L’intérêt du logiciel libre1 c’est justement d’être transparent sur ce qui va être fait et donc de garantir qu’il n’y a pas des chevaux de Troie installés à l’intérieur d’un logiciel, qu’il n’y a pas des choses qui vont être contraires à la liberté d’usage de l’utilisateur.

En fait, quand on prive les gens du savoir, quand on les prive du droit d’usage sur des produits qu’y compris ils ont achetés, les gens ne le supportent pas. Ils ont envie de hacker le système. Et ce qu’il y a de bien avec l’informatique, avec les logiciels libres au démarrage, c’est qu’ils peuvent le faire ; il suffit d’apprendre à faire de l’informatique pour hacker le système. Ce qui a fait que des milliers et des milliers de personnes ont créé des sites web au tout début des années 90 à partir de savoirs qui étaient transmis comme ça, qui n’avaient été prévus par personne.

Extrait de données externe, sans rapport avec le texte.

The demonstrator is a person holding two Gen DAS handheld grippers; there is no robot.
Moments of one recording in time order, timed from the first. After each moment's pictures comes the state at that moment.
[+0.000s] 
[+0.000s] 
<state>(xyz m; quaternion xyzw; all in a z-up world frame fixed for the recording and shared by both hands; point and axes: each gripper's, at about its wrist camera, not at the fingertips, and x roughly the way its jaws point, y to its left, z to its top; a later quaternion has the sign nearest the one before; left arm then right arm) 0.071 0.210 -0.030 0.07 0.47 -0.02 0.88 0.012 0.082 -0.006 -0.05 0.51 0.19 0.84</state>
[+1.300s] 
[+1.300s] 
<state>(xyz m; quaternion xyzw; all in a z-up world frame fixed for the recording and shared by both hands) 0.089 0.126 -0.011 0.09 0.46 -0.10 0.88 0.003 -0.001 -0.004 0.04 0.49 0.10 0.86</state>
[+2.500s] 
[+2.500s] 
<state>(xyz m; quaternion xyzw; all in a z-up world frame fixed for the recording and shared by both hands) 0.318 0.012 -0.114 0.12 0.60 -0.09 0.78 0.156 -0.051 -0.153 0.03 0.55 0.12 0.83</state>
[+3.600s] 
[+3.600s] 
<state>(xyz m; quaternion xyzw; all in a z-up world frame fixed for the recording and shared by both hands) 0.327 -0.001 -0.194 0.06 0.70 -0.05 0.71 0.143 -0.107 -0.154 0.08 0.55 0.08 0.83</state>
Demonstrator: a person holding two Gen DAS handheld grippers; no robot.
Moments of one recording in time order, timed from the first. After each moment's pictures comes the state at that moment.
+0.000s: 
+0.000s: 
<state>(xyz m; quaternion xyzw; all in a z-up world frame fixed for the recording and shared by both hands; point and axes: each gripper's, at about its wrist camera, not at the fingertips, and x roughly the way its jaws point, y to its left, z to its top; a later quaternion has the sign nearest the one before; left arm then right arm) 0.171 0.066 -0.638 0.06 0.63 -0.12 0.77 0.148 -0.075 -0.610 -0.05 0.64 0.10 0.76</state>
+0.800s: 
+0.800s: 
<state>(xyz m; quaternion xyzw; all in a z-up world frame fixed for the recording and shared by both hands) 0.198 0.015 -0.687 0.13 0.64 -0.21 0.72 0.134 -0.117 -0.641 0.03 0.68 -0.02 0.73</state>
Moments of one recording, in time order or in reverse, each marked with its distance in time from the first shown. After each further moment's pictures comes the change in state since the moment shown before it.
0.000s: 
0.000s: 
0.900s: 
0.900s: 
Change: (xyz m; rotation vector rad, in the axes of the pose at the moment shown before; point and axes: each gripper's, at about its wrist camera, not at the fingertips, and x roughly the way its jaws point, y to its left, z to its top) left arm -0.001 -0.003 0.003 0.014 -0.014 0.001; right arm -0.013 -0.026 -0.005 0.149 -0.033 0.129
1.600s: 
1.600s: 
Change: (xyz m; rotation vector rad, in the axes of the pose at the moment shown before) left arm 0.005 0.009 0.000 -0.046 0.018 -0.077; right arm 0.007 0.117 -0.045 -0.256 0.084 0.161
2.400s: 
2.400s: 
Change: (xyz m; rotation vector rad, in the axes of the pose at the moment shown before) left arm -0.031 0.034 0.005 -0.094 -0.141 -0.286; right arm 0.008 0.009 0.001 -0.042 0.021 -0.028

C’est ce qui fait qu’aujourd’hui les paysans ont de plus en plus envie de savoir ce qu’ils plantent, de maîtriser leur chaîne de production et donc d’utiliser des semences fermières, de créer un réel commun de la semence qui ne soit pas dépendant de grandes entreprises où on ne sait plus trop quelle est la qualité, l’adaptation du produit.
C’est le succès des fab labs2 dont il faut tenir compte. Les gens ont envie d’apprendre à faire des choses et ils le font, c’est ça qui est intéressant. On voit des tas de communs se développer dans tous les domaines d’activité. On voit des gens qui créent des activités coopératives, des jardins partagés à l’intérieur des villes, qui créent des villes résilientes et ça, ça construit du commun. Et les gens le font de manière plus ou moins spontanée, souvent sans utiliser le mot. Le mot « commun » c’est nous universitaires qui le mettons quand on regarde des pratiques très diverses, mais les gens font leurs échanges de graines, ils font leurs fab labs, ils font leurs fabrications coopératives, ils font les jardins partagés, ils le font sans mettre un mot dessus.
C’est important d’avoir aussi des intellectuels qui regardent les choses et qui disent : « Là il y a des ressemblances, il y a tout un mouvement, toute une dynamique par en bas qui dit "nous voulons nous réapproprier le monde". » Et ça c’est la dynamique du commun. Et nous voulons le réapproprier de manière coopérative, collaborative, ensemble, pas tout seuls. Ça existe, ça promet une nouvelle société. Ouvrons les yeux et servons-nous-en pour nous coordonner.
S’il y a un retour des communs aujourd’hui c’est parce que le numérique nous a remis cette question du partage, cette question d’échange au goût du jour.